• Work instruction
Copy the listing exactly as given. Omit every picture.

• Data provided

==*==

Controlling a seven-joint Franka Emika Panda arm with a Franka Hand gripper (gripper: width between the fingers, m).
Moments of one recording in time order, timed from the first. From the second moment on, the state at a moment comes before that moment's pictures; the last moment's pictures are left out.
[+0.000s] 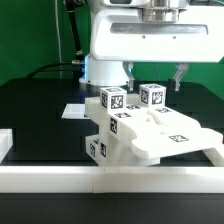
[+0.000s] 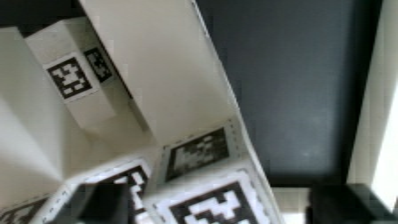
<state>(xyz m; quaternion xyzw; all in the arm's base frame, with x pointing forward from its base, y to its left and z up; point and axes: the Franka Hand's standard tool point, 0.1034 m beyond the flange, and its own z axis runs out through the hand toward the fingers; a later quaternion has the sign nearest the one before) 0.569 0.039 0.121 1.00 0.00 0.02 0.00</state>
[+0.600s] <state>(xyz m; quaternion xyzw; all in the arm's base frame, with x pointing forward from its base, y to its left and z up) 0.570 0.041 0.121 0.98 -0.21 0.03 0.00</state>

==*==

• Answer
Controlling a seven-joint Franka Emika Panda arm with a Franka Hand gripper (gripper: width between the fingers, m).
Moments of one recording in time order, timed from the first. From the second moment on, the state at a moment comes before that moment's pictures; the last moment's pictures are left out.
[+0.000s] 
[+0.000s] 
<state>(xyz m; quaternion xyzw; all in the arm's base frame, with x pointing forward from its base, y to its left and z up; point and axes: the Franka Hand's standard tool point, 0.1034 m beyond the flange, and its own z axis runs out through the hand toward the fingers; a later quaternion has the sign nearest the one before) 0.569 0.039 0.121 1.00 0.00 0.02 0.00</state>
[+0.600s] <state>(xyz m; quaternion xyzw; all in the arm's base frame, with x pointing forward from its base, y to its left and z up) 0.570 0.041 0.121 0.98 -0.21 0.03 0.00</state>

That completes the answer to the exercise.